**YOUR TASK:**
Your job is to return every line of the listing holding the string "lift".

**DATA PROVIDED:**

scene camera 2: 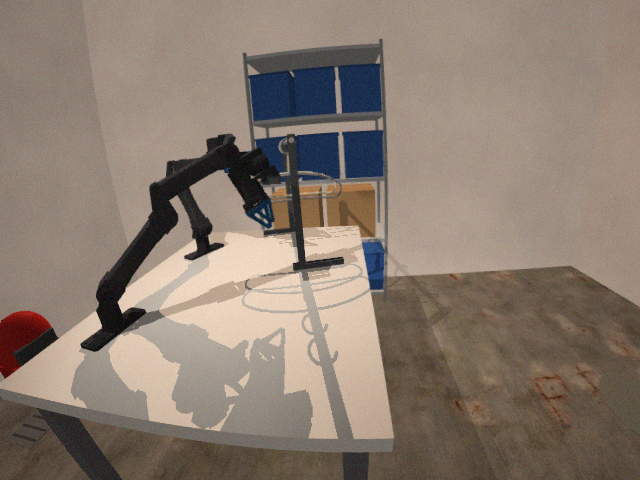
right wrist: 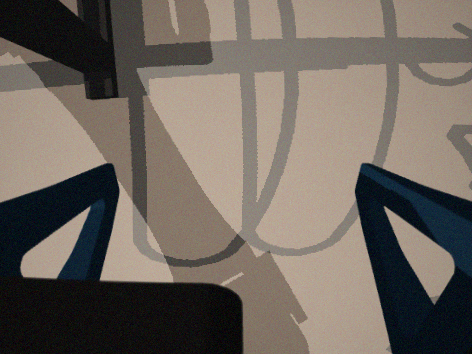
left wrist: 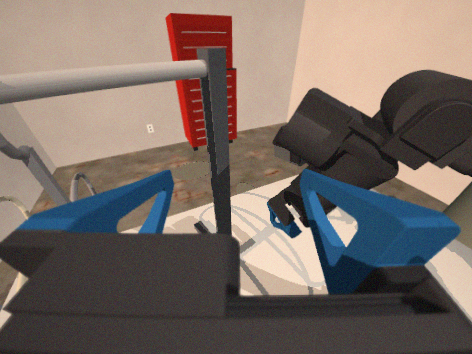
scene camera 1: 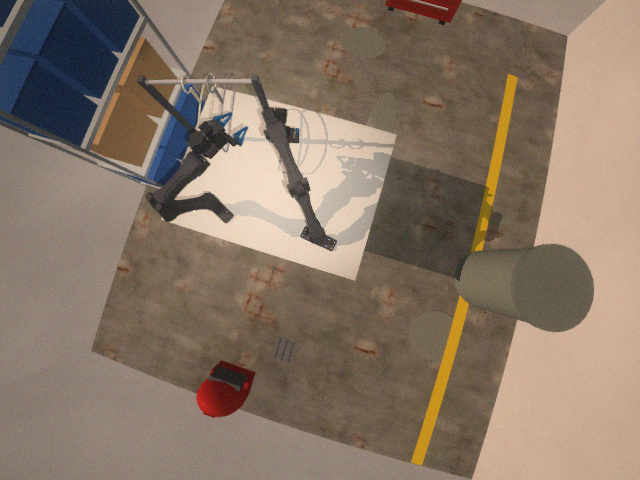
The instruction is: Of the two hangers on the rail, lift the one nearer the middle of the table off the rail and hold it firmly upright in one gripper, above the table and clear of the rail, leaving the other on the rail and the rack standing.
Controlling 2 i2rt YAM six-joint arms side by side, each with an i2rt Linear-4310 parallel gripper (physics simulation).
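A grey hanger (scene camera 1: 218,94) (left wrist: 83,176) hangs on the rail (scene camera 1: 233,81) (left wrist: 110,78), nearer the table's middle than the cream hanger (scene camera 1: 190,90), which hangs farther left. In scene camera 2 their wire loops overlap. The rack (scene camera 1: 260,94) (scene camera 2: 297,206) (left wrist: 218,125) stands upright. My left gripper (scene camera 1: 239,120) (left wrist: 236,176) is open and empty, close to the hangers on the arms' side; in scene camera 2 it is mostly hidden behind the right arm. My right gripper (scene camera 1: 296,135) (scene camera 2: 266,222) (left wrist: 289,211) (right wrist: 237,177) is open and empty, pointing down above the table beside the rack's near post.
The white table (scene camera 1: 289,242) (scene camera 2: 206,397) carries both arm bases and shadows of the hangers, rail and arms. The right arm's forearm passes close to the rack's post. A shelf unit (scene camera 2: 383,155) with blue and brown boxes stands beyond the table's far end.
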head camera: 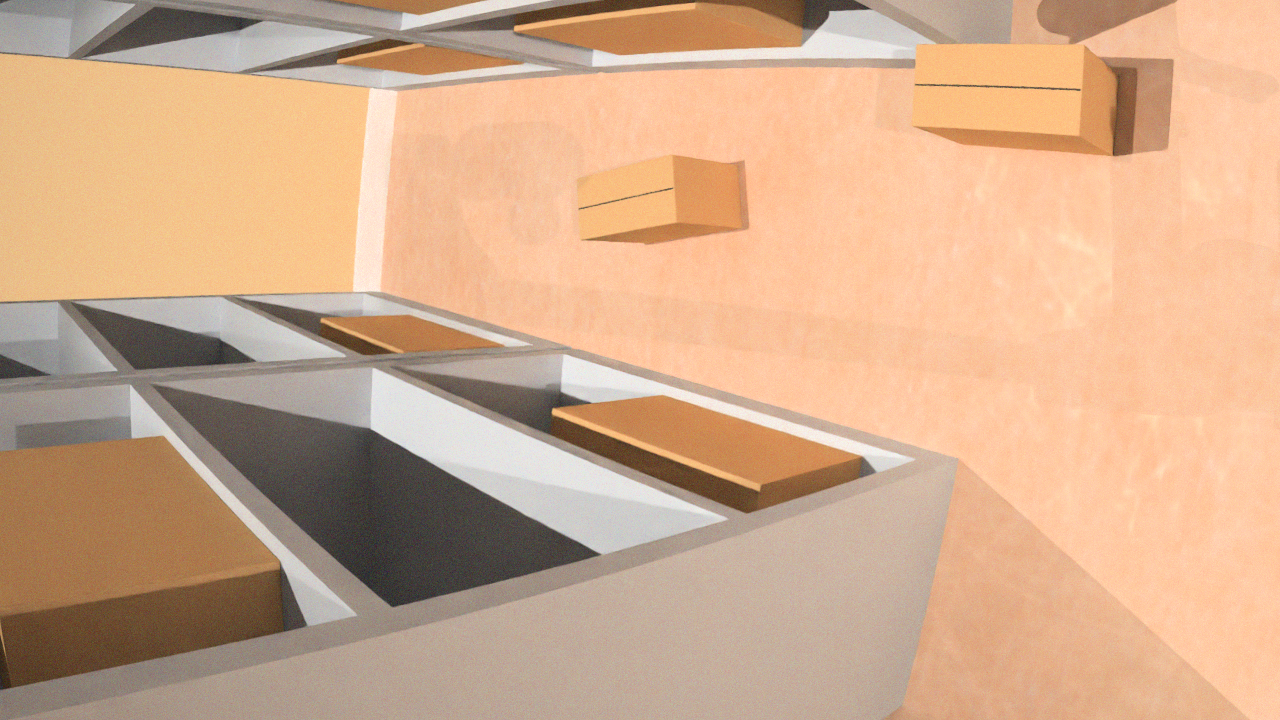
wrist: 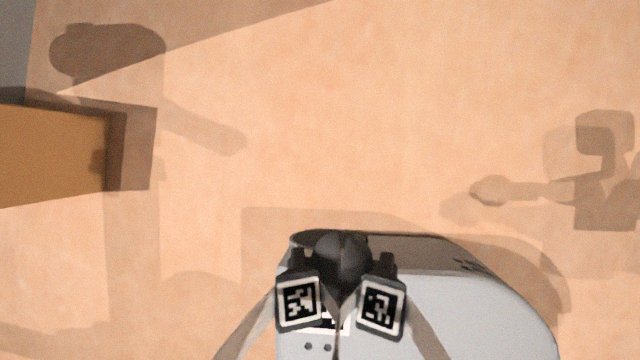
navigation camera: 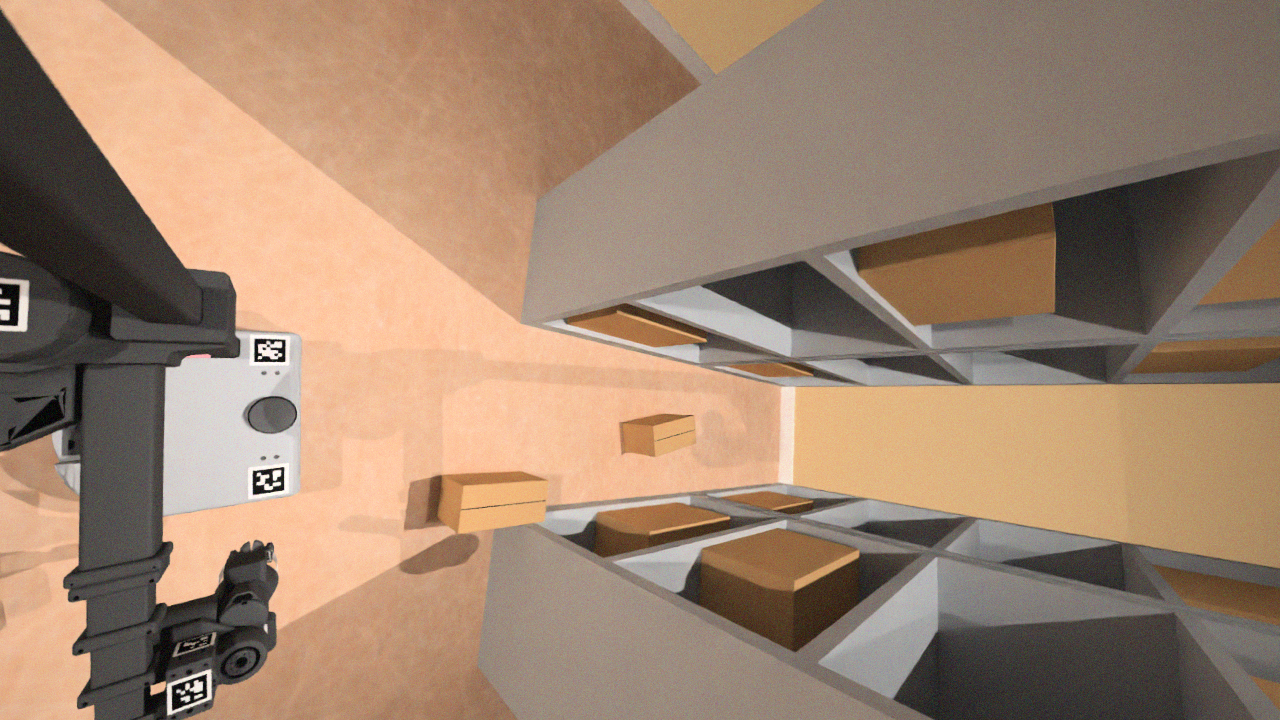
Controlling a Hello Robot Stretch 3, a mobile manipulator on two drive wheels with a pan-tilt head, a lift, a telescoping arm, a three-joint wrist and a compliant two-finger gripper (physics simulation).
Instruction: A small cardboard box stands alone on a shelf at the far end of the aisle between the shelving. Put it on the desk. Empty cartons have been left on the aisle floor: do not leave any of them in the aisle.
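Observation:
My gripper (navigation camera: 257, 548) (wrist: 342, 257) is shut and empty, its fingertips together in the wrist view above the robot's base. A closed carton (head camera: 995, 89) (navigation camera: 494, 501) (wrist: 50, 152) lies on the floor at the near corner of one shelving unit, ahead of the base; part of it shows at the left edge of the wrist view. A second carton (head camera: 657, 201) (navigation camera: 657, 434) lies deeper in the aisle, between the shelving and short of the end wall. Which shelf box is the small lone one, I cannot tell. The desk does not show in these views.
Shelving units (head camera: 716, 608) (navigation camera: 554, 617) line both sides of the aisle, several compartments holding brown boxes (head camera: 707, 438) (navigation camera: 778, 573). A yellow wall (head camera: 179, 179) (navigation camera: 984, 447) closes the far end. The robot's base (navigation camera: 205, 429) (wrist: 465, 315) is near the aisle mouth.

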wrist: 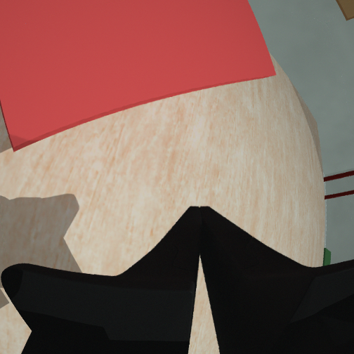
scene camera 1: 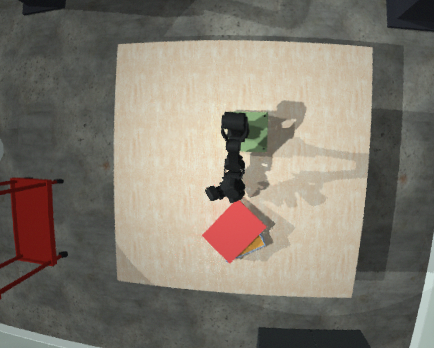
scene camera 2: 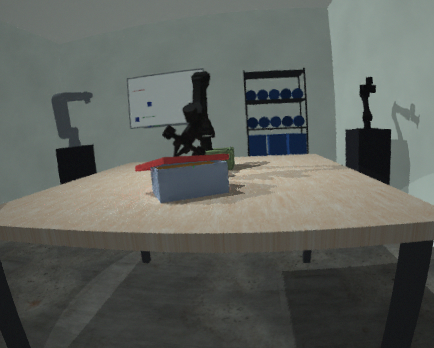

**OUTPUT BELOW:**
The instruction is: Of the two hangers on the rail, lift the one nearer the middle of the table off the rail and hold it firmly upright in one gripper, above the table and clear of the rail, leaving the other on the rail and the rack standing.
Controlling a Hello Robot Stretch 3, a mobile manipulator on two drive wheels with a pan-tilt head, a lift, a telescoping arm, a three-joint wrist and a compliant two-finger gripper (physics simulation).

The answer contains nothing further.